Muhammad Rizwan

Personal information
- Full name: Muhammad Rizwan Sr.
- Born: 31 December 1989 (age 36) Toba Tek Singh, Pakistan

Sport
- Sport: Field hockey
- Position: Midfielder
- Club: Schaerweijde

Senior career
- Years: Team / Caps / Goals
- 2012–2016: Oranje Zwart / - / -
- 2016–2019: Oranje-Rood / - / -
- 2019–: Schaerweijde / - / -

National team
- Years: Team / Caps / Goals
- 2011–: Pakistan / 184 (25) / -

Medal record
Men's field hockey
Representing Pakistan
Asian Games
| Silver medal – second place | 2014 Incheon | Team |
Asia Cup
| Bronze medal – third place | 2017 Dhaka |  |
Champions Trophy
| Silver medal – second place | 2014 Bhubaneswar |  |
| Bronze medal – third place | 2012 Melbourne |  |
Asian Champions Trophy
| Gold medal – first place | 2012 Doha |  |
| Gold medal – first place | 2013 Kakamigahara |  |
| Gold medal – first place | 2018 Muscat |  |
| Silver medal – second place | 2011 Ordos City |  |
| Silver medal – second place | 2016 Kuantan |  |

= Muhammad Rizwan Sr. =

Pakistani field hockey player

Muhammad Rizwan Sr. (born 31 December 1989) is a Pakistani field hockey player who plays as a midfielder for Dutch club Schaerweijde and the Pakistan national team.

==Club career==
Rizwan Sr. has played club hockey in the Netherlands since 2012, when he was signed by Oranje Zwart.
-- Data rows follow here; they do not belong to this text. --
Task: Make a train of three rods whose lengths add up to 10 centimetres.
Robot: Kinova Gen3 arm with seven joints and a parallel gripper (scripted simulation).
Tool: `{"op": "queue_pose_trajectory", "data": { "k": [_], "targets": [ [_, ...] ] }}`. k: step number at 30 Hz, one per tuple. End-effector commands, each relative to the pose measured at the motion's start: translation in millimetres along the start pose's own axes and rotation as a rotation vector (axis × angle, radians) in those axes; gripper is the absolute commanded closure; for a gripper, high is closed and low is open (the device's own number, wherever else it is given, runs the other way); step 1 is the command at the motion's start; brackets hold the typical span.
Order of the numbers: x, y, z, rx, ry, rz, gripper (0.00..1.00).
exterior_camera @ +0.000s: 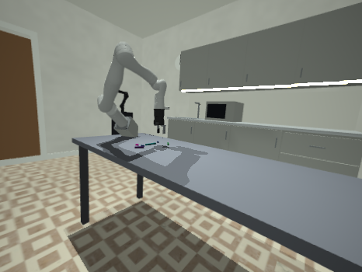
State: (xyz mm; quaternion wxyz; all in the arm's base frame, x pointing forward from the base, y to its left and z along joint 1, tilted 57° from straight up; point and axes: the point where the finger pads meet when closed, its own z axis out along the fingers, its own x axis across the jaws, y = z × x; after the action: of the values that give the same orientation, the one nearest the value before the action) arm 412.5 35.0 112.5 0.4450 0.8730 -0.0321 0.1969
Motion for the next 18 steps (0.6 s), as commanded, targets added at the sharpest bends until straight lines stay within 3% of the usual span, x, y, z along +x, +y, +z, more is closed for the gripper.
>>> {"op": "queue_pose_trajectory", "data": {
  "k": [1, 18],
  "targets": [
    [0, -12, 6.3, -0.008, -0.012, -0.073, 0.0],
    [7, -56, 18.0, 0.002, -0.026, -0.504, 0.0]
  ]
}}
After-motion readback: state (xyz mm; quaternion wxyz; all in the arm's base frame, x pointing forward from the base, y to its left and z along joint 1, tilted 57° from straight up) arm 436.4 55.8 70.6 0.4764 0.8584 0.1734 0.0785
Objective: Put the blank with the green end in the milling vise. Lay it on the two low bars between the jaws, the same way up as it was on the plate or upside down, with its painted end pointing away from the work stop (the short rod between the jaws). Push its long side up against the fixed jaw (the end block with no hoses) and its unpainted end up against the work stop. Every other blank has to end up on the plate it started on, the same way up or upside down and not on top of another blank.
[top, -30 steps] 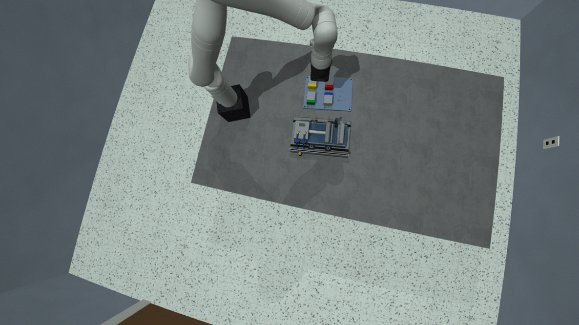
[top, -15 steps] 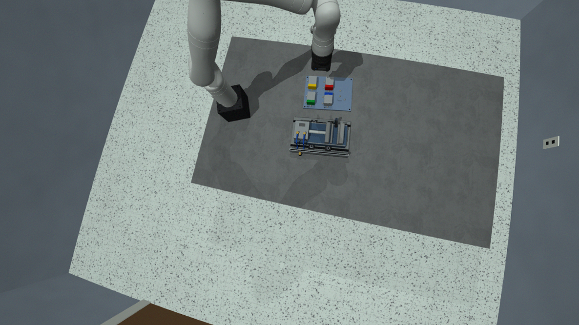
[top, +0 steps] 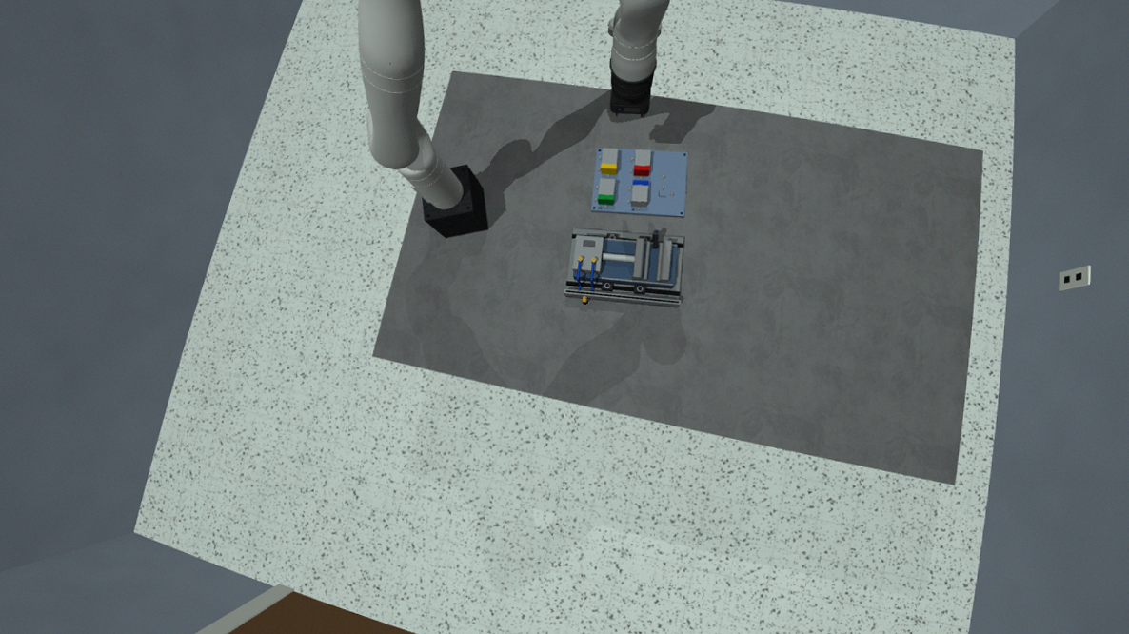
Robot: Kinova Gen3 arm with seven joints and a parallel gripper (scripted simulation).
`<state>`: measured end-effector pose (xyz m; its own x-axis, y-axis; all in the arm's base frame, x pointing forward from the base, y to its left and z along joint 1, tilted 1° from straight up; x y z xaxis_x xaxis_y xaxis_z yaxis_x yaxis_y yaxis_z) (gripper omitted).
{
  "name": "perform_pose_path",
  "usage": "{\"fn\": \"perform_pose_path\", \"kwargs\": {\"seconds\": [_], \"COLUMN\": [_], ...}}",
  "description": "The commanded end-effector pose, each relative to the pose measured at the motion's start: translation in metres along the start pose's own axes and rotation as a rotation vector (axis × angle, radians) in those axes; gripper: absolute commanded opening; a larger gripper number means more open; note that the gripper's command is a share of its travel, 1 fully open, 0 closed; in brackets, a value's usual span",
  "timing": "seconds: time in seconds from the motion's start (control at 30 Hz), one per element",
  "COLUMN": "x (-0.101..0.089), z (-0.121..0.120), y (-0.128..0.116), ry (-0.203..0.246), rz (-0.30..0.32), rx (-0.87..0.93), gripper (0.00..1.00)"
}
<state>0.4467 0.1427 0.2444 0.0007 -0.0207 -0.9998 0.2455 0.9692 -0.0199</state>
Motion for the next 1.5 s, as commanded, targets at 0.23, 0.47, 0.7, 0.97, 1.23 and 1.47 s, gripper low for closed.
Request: {"fn": "perform_pose_path", "kwargs": {"seconds": [0.23, 0.47, 0.7, 0.97, 1.23, 1.47], "x": [-0.0001, -0.0003, 0.002, 0.0051, 0.0063, 0.0079], "z": [0.0008, 0.0013, 0.0014, 0.0015, 0.0016, 0.0015], "y": [0.0003, 0.0012, -0.0003, -0.0022, -0.0029, -0.004], "ry": [-0.004, -0.006, -0.006, -0.006, -0.007, -0.007], "rz": [0.001, 0.003, 0.003, 0.003, 0.003, 0.003], "rx": [-0.002, -0.004, -0.004, -0.004, -0.004, -0.004], "gripper": [1.0, 1.0, 1.0, 1.0, 1.0, 1.0]}}
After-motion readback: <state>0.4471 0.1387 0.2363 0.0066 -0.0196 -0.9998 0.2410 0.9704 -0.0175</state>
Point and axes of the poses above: the point where the finger pads meet when closed, its own x axis out along the fingers, its own z axis across the jaws, y = z × x, the point moved 6 cm from there along -x, back along the fingers, and after that the axes turned 15 degrees about x, right-handed, at the moved point
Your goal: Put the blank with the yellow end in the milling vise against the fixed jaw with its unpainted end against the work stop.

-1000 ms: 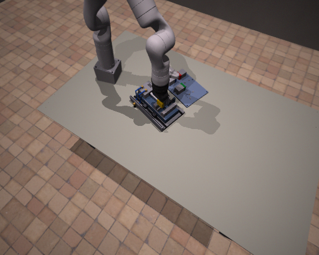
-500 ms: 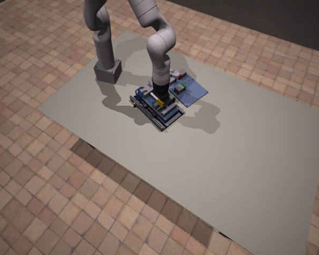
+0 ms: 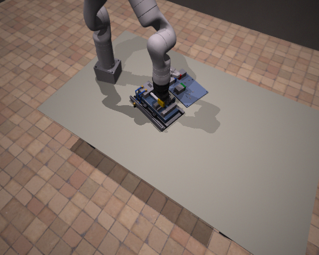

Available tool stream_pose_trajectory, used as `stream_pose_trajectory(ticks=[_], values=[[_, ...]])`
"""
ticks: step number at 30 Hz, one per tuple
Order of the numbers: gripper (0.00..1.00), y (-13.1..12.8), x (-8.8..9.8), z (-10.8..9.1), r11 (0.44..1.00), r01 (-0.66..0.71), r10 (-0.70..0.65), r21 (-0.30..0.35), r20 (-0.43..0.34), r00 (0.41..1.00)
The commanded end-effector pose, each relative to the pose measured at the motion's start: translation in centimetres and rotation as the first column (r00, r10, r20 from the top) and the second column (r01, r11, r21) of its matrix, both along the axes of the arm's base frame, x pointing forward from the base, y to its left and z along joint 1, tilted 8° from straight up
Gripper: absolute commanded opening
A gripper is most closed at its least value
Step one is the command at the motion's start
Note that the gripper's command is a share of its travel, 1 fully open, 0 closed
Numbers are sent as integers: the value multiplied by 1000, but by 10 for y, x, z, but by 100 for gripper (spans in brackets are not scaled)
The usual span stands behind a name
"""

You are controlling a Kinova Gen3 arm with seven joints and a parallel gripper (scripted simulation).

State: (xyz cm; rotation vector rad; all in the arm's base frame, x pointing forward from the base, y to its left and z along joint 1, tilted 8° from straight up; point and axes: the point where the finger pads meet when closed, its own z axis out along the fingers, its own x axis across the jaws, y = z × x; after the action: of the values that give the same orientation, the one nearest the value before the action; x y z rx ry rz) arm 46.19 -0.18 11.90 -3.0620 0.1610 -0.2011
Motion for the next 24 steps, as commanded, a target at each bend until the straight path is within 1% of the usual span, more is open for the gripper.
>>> stream_pose_trajectory(ticks=[1, 4, 19, 21, 22, 24], values=[[0, 3, -1, 2, 1000, 12, -12, 3, 0, 1000], [0, 3, -1, 2, 1000, 13, -13, 4, 0, 1000], [0, 3, 4, -29, 1000, 13, -13, 4, 0, 1000], [0, 3, 4, -29, 1000, 13, -13, 4, 0, 1000], [0, 3, 4, -23, 1000, 7, -7, 6, 4, 1000], [0, 3, 4, -24, 1000, 8, -8, 6, 3, 1000]])
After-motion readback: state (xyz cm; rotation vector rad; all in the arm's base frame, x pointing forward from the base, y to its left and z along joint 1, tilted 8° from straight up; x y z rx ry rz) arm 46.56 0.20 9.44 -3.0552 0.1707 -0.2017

After Oranje Zwart merged with EMHC in 2016, he started playing for the newly formed club HC Oranje-Rood. After his contract at Oranje-Rood expired in 2019, he joined Schaerweijde.

==International career==
===2012===
Rizwan was included in the squad for the 2012 Olympic Games in London, UK. He was in the runners-up squad of Pakistan at 2014 Men's Hockey Champions Trophy. At the 2018 World Cup, Rizwan was the captain of the Pakistan team, but only played two games after having to withdraw injured following the game against Malaysia.